Simply put, she says, the importance of premarital counselling cannot be over-emphasised.

In the traditional African set up, parents prepared their children for marriage by bringing in aunts and uncles to tell them about what to expect in marriage. This practice has outlived its time and there is need to address present-day challenges. With today’s wife leaving for the office in the morning together with her husband and arriving late in the evening, the traditional roles are phasing out.

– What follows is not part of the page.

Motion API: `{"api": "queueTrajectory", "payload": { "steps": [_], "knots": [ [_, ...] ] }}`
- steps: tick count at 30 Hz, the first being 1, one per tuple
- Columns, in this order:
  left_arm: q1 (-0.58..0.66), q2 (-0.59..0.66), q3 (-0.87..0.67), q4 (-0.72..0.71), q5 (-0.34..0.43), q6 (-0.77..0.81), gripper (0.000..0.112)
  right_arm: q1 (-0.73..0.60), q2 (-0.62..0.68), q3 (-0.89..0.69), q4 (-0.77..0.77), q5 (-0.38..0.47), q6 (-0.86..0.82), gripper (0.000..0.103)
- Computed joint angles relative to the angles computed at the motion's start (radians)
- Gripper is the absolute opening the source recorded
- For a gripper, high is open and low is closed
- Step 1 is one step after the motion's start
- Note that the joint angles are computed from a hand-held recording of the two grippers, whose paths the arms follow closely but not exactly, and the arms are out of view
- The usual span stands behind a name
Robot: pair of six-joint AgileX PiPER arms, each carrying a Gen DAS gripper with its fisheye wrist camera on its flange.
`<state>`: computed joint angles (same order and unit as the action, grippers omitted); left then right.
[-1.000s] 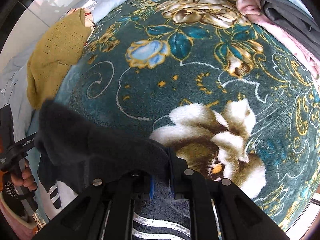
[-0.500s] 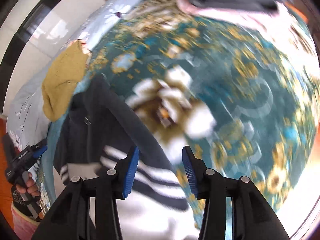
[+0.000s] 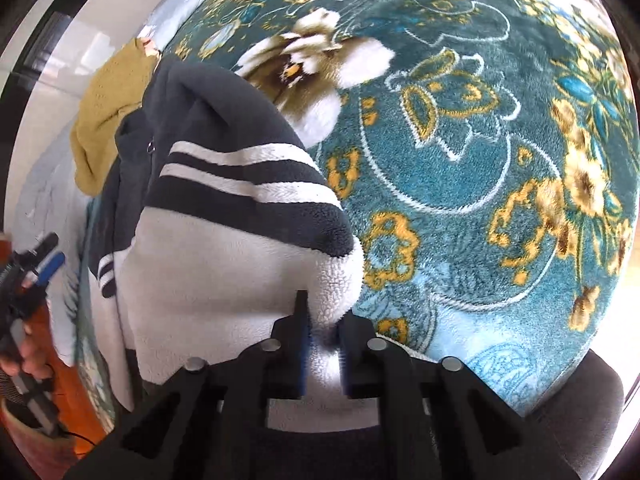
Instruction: Fold clothes
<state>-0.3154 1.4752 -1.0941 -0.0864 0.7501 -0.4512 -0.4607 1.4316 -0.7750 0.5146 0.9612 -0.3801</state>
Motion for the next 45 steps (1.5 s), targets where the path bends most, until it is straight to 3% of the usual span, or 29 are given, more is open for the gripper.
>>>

But Benjaline argues that a wife’s submission and a man’s love must be there if a marriage is to last. People marry for a myriad of reasons. A good number may argue that they are too in love to stay apart, some just bored of living alone and, therefore, want companionship while others may want a license to sex. Some women even marry not for themselves but to get fathers for their children.

Reasons for marriage

According to Pastor Julius Akeng’a, Benjaline’s husband, people marry for reasons ranging from genuine love to all sorts of weird misconceptions. Akeng’a, who is also in charge of family enrichment at Nairobi Pentecostal Church, Valley Road and co-works with his wife in Together Forever, a programme for engaged couples, says the first question he asks couples before he starts counselling is why they want to marry.

“It is shocking the reasons people give for wanting to marry. Some even say they realise it is time to ‘settle down’ and others due to peer, and parents’ pressure,” says Akeng’a.

He first disqualifies the idea of settling down in marriage, arguing that the amount of work and sacrifice it takes to build a strong and fulfilling marriage is nothing comparable to settling down.

Tabitha Gikanga a counsellor at Princeton Counselling Centre says marriage is an emotional thermometer for all other relationships. That if your marriage is warm, the church, workplace and other friendships will be warm. Tabitha who employs the integrated model of counselling, where she uses both psychological and Christian principles explains that both Christians and non-Christians marry for love and happiness and out of will not in obedience to any command.

The Akenga’s believe marriage is God-ordained and that counselling helps people realign themselves with God’s will.

When blindly in love, one may see a partner as an angel and incapable of hurting but as the reality of marriage dawns, the advice given during premarital counselling comes in handy.

Premarital counselling is ‘very important’ according so Mrs Emily Kiplimo who has been married for five years.

Invite experts

“Prior practical knowledge on the reality of financial management, openness and communication were helpful to us but what I have found most practical from our counselling is that intimacy does not come automatically in marriage,” Emily says, adding that couples have to deliberately create time for each other.

On reconcilling the cultural, social, educational, temperament and personality differences of the two, the Akeng’a’s provide a checklist of expectations and priorities, which they use to assess the couples and educate them on striking a balance.

In their counselling, which takes five group sessions and another five for each couple, the Akenga’s invite experts in various fields including a gynecologist. They also share their experience, given that they have been married for 23 years and counselled for over 10 years. With practical experience resulting from many years of interacting with different couples in diverse situations and from different ethnic, religious and social backgrounds, they are able to predict pitfalls in intended marriages and give advice.